High Street Construction

The busiest road in Columbus is an obstacle course: orange cones
and road closeds (open to local traffic only). Here, in the heart
of Ohio, we build by tearing down. A red crane leaps and a small
business closes, resurrects as Target– bullseye– the suit, the lipstick.

Soon you, too, will not be able to afford to live here. The remodeled
library is threatened by the bones across the street: a nine-story
building in the midst of construction. Wind whips plastic
bags that hang from its scaffolds and I see the ghost–

the restaurant in its wake.
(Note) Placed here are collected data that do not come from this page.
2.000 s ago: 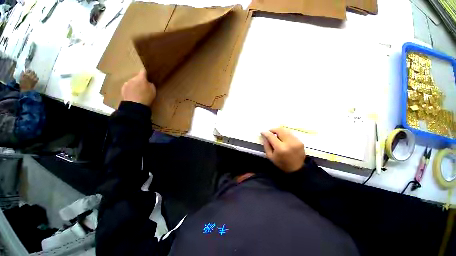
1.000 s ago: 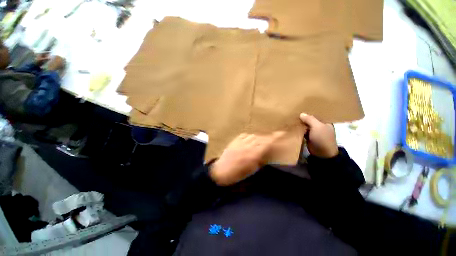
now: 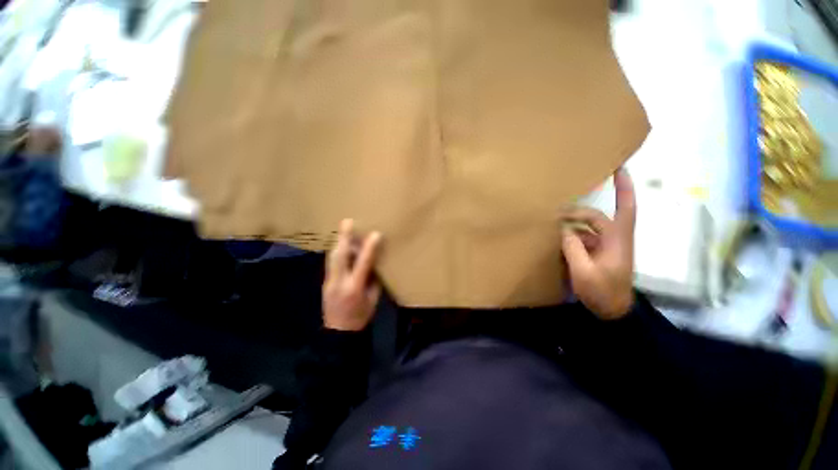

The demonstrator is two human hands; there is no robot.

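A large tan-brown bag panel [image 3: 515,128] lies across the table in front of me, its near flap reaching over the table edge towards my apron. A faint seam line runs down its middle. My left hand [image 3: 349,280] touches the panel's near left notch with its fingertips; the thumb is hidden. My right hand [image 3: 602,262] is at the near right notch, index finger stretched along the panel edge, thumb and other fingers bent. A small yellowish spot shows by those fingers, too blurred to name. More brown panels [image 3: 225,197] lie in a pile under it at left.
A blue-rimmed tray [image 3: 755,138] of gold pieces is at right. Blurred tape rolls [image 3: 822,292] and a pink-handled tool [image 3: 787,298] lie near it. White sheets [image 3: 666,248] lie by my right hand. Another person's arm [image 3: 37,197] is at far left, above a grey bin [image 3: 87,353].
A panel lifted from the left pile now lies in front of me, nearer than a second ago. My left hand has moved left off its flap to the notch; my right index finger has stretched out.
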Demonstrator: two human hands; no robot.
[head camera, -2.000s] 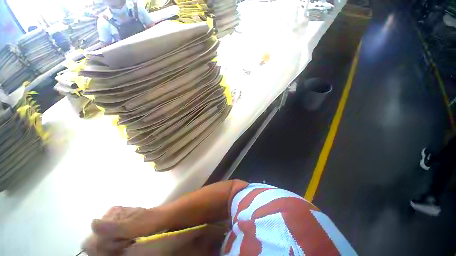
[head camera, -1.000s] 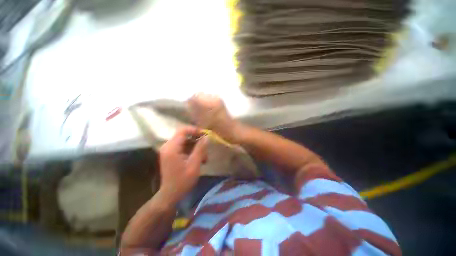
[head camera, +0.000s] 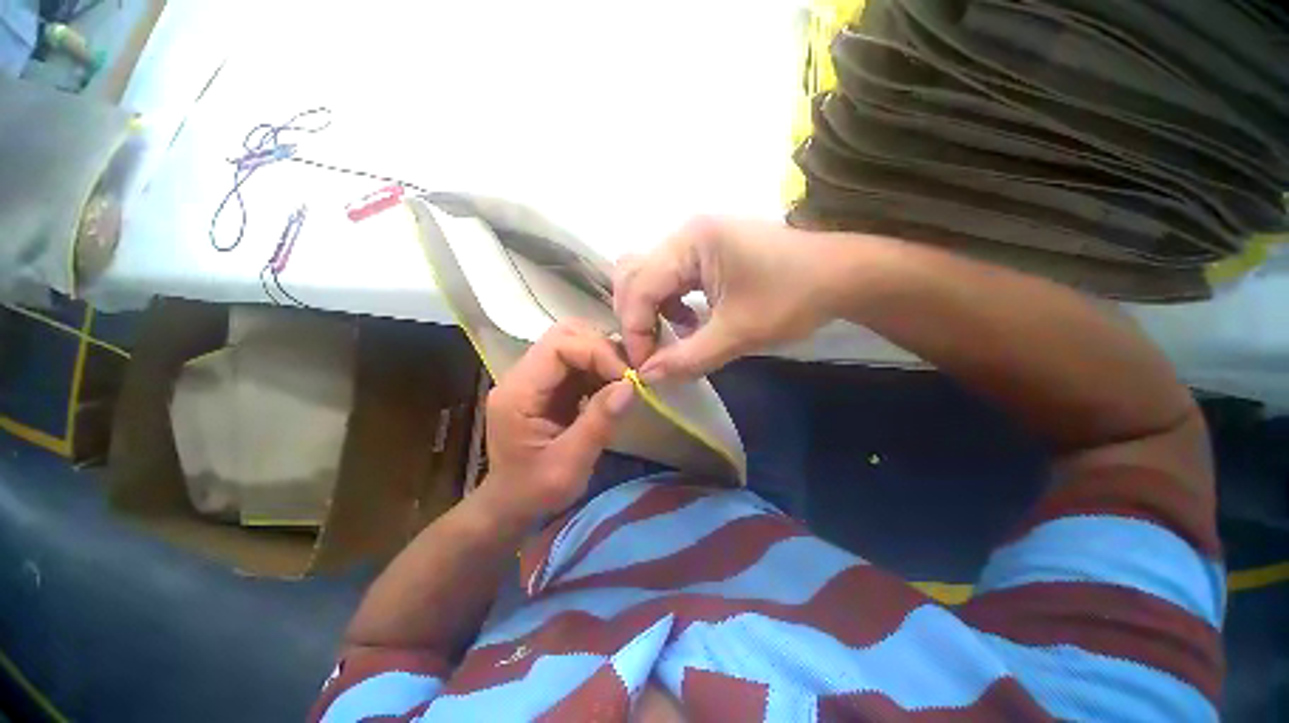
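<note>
A beige-grey pouch (head camera: 488, 283) with thin yellow edge binding lies over the table's front edge and the lap, its mouth gaping toward the upper left. My left hand (head camera: 544, 424) pinches the yellow binding between thumb and finger. My right hand (head camera: 721, 297) pinches at the same spot from the other side, fingertips almost touching the left ones. Whether a loose thread is between the fingertips cannot be told. The pouch's part behind the hands is hidden.
On the white table (head camera: 566, 99) lie a red lighter-like stick (head camera: 376, 202), a slim purplish handle (head camera: 289, 240) and dark cord (head camera: 226, 205). Stacked pouches (head camera: 1018, 156) stand at upper right. An open carton (head camera: 361, 466) with beige pieces is below left.
The view has swung from the stacks and aisle down to the lap and table edge. Since the second frame, my right hand has closed in beside my left at the yellow binding.
</note>
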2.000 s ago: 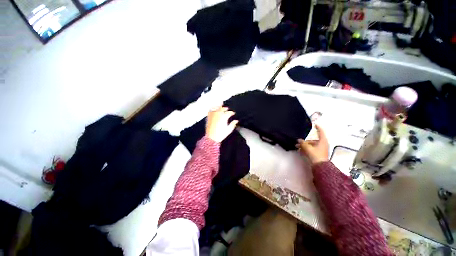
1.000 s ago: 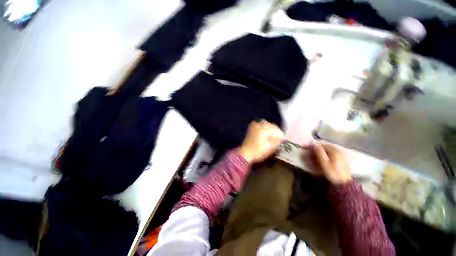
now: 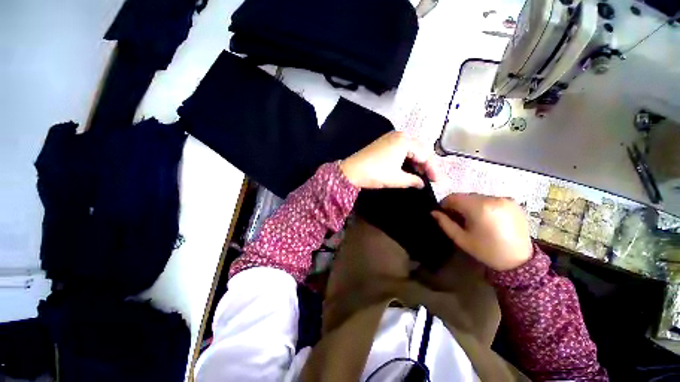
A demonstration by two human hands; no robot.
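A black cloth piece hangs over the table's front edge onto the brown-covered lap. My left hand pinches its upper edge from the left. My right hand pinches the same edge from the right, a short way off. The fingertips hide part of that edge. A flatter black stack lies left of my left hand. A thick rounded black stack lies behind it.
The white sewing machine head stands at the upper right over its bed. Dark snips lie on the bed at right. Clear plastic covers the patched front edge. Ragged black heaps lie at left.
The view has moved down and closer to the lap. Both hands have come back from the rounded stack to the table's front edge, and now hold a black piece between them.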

Dark clouds
gather above, knowing they, too, have displaced.

 

(originally published in Literary Orphans, 2018)

Pool Party

Yesterday we were at a pool party
attended by only a few others. It was
dog-friendly, as it was last week,
so the lone, small white dog
lapped water into his mouth
while on an inflatable raft and we
stood in silence and watched as he
drank the blue that held the specks
of fallen leaves and submerged spiders
while our beers turned warm. Last week
we were at a party in the same house
with a few of the same people but the
sun was out and I did not have to keep
wondering if you were okay, if you would
dip your feet into the clear with me and all
the people we did not know then because,
last week, a stranger in a bar did not yet
shake your body and bite you
long after you begged him not to–
no, the night before last week’s party
we danced to nineties hip-hop
inside the shadows of others until
we could not help but mine our
bodies for gold. Last week, we laughed
as the dog lapped the pool into his mouth
but watching, now, we know there are some
who force a tongue at whatever water
they see fit, how they lap and lap
until there’s nothing but a splash
of what they lapped at all.

 

(originally published in The Collapsar, Summer 2016)

Runner

You always have to run.

Short North to downtown,
city to city, Indiana

to Tennessee–
one shoe on gravel,

the other careening
through time and space

into a green
where you are unknown

and your running shoes are empty
at our red swing’s feet.

I know you never run to leave,
driving your horizon eyes

miles to sun– and you, after its setting,
glide beside each highway’s unlit rivers

on the bridge of the median, drunk
from driving so long under moon,

far from where our empty bottles
collect in a skyward infinity,

a mountain of clinking memories–
a marathon, a gap traversed quickly.